▸ EXERCISE DETAILS
Search the entries below for the word "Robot" and copy each line that has it.

▸ DATA LISTING
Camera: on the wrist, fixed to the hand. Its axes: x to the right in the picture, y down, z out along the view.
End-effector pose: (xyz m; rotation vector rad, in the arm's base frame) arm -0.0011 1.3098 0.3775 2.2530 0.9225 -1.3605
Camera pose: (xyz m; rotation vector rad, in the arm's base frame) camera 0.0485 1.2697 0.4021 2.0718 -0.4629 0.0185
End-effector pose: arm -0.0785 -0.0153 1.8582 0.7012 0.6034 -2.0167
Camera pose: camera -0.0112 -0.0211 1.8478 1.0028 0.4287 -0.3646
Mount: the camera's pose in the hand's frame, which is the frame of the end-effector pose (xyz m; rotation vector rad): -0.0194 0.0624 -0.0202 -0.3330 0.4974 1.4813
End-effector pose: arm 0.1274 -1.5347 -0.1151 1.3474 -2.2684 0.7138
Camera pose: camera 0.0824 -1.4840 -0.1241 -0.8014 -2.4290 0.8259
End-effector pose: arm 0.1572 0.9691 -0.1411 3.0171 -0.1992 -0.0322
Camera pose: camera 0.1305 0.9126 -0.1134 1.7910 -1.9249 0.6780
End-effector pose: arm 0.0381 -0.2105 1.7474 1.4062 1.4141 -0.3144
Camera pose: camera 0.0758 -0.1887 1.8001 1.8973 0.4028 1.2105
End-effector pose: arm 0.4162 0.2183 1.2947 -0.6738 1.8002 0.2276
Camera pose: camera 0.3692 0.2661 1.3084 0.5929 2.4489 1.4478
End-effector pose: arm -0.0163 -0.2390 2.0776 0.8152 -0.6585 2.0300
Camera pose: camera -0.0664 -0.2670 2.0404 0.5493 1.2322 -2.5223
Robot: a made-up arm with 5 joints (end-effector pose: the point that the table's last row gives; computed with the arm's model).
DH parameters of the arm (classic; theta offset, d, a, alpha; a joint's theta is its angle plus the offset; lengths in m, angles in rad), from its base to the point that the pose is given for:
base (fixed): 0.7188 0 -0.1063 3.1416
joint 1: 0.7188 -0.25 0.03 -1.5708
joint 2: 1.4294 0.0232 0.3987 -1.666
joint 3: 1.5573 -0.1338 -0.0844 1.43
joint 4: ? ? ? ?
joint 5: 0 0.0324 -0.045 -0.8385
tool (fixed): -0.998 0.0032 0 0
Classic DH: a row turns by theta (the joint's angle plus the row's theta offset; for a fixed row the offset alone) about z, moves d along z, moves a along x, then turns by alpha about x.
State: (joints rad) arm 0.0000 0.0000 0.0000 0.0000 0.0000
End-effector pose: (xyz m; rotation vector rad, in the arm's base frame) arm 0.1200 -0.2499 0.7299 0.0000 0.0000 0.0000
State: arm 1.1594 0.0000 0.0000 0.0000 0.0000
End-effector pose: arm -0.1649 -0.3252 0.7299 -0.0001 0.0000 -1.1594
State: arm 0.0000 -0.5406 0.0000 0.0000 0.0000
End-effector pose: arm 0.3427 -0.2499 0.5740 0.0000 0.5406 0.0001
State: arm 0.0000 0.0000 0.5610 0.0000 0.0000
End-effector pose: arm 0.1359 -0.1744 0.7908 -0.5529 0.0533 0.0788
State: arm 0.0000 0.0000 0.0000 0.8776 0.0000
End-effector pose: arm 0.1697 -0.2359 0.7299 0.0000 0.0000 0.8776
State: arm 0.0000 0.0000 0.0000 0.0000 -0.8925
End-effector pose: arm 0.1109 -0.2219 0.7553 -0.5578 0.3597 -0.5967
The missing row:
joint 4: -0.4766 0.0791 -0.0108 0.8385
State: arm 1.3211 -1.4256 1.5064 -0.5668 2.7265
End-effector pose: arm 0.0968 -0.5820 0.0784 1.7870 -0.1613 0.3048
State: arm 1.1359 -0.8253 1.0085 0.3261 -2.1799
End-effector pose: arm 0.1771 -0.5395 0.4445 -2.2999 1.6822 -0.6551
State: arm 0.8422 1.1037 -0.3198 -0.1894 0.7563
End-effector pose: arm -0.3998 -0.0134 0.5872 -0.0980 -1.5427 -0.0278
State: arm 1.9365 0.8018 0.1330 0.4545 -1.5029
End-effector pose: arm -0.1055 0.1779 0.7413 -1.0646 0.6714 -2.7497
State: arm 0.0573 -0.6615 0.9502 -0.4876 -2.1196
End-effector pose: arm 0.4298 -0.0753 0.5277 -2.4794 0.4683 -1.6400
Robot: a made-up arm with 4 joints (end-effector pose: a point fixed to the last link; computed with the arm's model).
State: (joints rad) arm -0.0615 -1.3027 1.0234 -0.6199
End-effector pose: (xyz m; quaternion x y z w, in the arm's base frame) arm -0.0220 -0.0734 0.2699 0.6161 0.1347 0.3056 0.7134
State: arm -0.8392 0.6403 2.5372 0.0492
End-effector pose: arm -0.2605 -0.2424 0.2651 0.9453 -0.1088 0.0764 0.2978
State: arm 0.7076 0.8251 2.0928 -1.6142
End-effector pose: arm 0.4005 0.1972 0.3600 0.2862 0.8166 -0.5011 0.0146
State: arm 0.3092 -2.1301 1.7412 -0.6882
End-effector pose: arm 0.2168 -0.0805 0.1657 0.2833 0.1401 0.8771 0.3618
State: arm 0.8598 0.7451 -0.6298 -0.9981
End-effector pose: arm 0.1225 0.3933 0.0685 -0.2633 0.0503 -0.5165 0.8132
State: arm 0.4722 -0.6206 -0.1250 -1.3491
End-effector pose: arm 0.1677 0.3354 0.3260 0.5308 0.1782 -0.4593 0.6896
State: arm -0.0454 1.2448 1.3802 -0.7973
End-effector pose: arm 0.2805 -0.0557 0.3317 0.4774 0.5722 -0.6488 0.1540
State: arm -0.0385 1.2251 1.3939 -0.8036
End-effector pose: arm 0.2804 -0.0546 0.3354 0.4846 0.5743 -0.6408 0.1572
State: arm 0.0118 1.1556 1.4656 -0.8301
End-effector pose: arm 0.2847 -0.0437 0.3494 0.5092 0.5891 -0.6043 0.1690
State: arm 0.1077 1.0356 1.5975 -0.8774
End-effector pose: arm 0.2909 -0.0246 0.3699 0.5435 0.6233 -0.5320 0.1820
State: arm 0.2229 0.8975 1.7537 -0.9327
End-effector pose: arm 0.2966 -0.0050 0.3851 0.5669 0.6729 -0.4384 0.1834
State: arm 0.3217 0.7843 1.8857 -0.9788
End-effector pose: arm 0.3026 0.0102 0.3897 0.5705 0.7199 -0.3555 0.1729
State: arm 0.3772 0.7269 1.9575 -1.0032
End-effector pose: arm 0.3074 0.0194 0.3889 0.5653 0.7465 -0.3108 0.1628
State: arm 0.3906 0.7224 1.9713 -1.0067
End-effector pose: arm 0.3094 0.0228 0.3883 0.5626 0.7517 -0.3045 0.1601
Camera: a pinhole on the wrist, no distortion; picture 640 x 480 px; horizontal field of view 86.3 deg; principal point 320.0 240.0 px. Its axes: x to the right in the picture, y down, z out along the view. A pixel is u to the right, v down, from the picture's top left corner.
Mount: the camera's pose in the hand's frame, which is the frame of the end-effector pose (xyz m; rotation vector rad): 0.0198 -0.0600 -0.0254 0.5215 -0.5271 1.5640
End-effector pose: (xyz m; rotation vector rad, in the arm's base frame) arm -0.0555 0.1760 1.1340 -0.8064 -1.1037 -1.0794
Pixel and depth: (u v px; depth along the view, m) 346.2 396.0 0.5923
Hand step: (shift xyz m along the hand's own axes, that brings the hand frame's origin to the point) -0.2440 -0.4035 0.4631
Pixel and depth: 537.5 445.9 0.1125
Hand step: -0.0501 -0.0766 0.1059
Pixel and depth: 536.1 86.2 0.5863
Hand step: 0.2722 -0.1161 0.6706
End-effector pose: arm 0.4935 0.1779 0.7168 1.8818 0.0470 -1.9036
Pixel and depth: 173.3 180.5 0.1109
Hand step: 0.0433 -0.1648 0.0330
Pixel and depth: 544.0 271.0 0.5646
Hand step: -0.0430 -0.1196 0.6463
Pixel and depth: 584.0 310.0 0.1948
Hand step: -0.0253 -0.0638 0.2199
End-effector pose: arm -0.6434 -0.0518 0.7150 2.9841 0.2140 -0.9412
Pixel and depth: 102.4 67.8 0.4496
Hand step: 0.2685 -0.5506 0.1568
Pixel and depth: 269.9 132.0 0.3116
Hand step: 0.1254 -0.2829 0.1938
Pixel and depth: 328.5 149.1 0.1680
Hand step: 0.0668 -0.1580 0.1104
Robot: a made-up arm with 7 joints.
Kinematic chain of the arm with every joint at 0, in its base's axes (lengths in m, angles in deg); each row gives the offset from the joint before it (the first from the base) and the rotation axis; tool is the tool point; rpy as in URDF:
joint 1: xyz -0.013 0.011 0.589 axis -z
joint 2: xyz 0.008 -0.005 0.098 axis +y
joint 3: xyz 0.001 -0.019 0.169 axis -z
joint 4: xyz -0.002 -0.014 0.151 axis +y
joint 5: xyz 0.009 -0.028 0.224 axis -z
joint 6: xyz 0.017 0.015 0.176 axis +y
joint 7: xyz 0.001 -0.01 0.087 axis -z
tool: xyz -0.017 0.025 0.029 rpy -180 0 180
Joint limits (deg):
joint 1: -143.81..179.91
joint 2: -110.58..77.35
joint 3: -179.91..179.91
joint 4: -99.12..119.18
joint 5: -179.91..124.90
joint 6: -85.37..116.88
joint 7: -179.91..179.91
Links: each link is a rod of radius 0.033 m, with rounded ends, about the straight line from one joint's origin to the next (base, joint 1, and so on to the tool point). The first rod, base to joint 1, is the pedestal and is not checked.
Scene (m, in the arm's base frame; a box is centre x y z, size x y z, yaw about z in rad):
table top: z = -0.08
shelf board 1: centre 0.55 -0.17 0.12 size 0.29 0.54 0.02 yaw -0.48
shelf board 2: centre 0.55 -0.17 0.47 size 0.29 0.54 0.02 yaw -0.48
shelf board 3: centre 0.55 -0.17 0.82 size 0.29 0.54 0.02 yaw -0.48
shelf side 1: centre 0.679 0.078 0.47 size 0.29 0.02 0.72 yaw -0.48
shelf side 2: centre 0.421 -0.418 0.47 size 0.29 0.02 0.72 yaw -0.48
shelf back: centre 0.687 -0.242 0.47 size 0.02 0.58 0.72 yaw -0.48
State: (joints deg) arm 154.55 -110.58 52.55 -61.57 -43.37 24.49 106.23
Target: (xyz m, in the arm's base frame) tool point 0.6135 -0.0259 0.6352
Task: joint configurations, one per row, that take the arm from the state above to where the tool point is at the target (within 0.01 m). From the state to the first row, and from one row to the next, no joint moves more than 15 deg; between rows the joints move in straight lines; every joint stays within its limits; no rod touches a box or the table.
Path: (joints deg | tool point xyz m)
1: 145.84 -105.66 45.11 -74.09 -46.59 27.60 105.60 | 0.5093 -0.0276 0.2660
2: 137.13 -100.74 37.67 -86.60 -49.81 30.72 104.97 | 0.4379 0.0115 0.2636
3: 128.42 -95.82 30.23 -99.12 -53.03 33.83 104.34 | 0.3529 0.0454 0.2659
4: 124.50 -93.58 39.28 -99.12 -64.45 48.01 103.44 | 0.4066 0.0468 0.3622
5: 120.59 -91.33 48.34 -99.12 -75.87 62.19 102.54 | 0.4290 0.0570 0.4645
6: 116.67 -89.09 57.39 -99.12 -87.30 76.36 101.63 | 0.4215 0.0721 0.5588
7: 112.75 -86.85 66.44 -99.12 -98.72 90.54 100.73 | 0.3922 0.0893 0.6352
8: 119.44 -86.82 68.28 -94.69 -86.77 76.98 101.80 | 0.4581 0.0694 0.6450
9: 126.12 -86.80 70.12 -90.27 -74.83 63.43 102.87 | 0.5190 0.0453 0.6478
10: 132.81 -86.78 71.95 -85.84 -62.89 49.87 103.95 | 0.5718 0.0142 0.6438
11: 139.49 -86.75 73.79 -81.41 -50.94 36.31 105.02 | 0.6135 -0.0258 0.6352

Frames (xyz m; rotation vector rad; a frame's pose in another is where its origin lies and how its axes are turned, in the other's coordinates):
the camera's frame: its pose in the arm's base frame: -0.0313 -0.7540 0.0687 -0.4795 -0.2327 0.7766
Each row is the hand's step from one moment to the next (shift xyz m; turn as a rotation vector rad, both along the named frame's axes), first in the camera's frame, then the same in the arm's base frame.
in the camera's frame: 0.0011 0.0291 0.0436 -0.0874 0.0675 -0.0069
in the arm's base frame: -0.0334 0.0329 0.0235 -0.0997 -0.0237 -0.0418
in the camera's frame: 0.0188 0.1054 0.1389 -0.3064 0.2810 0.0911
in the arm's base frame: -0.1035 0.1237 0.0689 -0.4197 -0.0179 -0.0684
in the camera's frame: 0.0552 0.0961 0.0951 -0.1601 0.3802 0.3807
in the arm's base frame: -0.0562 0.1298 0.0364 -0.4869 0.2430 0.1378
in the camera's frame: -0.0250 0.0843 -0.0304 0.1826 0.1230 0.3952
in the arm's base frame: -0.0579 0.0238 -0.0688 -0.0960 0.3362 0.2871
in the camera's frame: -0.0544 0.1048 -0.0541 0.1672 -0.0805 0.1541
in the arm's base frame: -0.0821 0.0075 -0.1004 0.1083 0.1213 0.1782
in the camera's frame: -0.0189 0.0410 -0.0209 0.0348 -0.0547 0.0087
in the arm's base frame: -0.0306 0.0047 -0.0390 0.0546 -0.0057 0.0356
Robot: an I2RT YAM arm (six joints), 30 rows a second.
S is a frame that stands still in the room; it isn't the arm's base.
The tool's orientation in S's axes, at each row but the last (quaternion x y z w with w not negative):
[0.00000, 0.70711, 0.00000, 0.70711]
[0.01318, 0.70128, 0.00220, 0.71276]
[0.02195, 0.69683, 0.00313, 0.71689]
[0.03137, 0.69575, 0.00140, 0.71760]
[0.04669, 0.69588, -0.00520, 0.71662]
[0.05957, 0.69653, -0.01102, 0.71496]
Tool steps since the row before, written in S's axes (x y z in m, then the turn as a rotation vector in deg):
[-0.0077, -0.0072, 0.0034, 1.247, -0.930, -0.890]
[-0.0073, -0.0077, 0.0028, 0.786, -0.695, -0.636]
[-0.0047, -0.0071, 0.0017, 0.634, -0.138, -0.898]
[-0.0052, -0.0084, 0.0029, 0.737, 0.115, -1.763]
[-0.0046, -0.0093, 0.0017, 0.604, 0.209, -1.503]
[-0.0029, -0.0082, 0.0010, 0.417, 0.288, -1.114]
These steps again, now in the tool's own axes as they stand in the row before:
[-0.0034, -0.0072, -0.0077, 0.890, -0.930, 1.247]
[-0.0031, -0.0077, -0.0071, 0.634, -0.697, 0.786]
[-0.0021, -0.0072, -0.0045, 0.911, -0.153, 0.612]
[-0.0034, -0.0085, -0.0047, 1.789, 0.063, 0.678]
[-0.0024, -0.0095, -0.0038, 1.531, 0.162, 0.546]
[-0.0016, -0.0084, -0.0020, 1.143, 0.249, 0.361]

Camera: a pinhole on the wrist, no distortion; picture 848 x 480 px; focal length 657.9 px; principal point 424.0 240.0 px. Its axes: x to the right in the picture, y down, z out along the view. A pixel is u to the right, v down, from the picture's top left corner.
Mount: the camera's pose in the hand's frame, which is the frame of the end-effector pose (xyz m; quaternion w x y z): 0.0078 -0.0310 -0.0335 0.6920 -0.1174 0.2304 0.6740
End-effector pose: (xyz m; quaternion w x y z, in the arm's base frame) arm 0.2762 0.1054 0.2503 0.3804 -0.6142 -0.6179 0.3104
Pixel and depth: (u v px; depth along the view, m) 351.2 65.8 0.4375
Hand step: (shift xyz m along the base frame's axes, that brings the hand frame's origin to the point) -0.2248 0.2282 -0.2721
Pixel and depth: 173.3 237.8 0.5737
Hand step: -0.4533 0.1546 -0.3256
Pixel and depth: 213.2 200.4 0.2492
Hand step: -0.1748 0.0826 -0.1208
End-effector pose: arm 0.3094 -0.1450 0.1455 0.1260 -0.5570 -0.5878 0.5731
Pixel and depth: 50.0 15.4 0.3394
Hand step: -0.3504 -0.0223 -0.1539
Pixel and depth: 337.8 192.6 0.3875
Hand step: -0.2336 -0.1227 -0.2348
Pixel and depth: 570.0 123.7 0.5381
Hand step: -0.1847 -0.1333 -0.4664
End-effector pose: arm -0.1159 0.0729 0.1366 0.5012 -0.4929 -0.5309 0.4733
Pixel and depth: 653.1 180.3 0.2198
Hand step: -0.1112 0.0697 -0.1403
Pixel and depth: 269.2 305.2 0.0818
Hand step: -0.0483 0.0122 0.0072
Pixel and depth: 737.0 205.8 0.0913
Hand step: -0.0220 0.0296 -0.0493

▸ RESULT OF THIS EXERCISE
Robot: a made-up arm with 5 joints (end-effector pose: the point that the table's last row gives; computed with the arm's model).
Robot: a made-up arm with 4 joints (end-effector pose: a point fixed to the last link; computed with the arm's model).
Robot: a made-up arm with 7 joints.
Robot: an I2RT YAM arm (six joints), 30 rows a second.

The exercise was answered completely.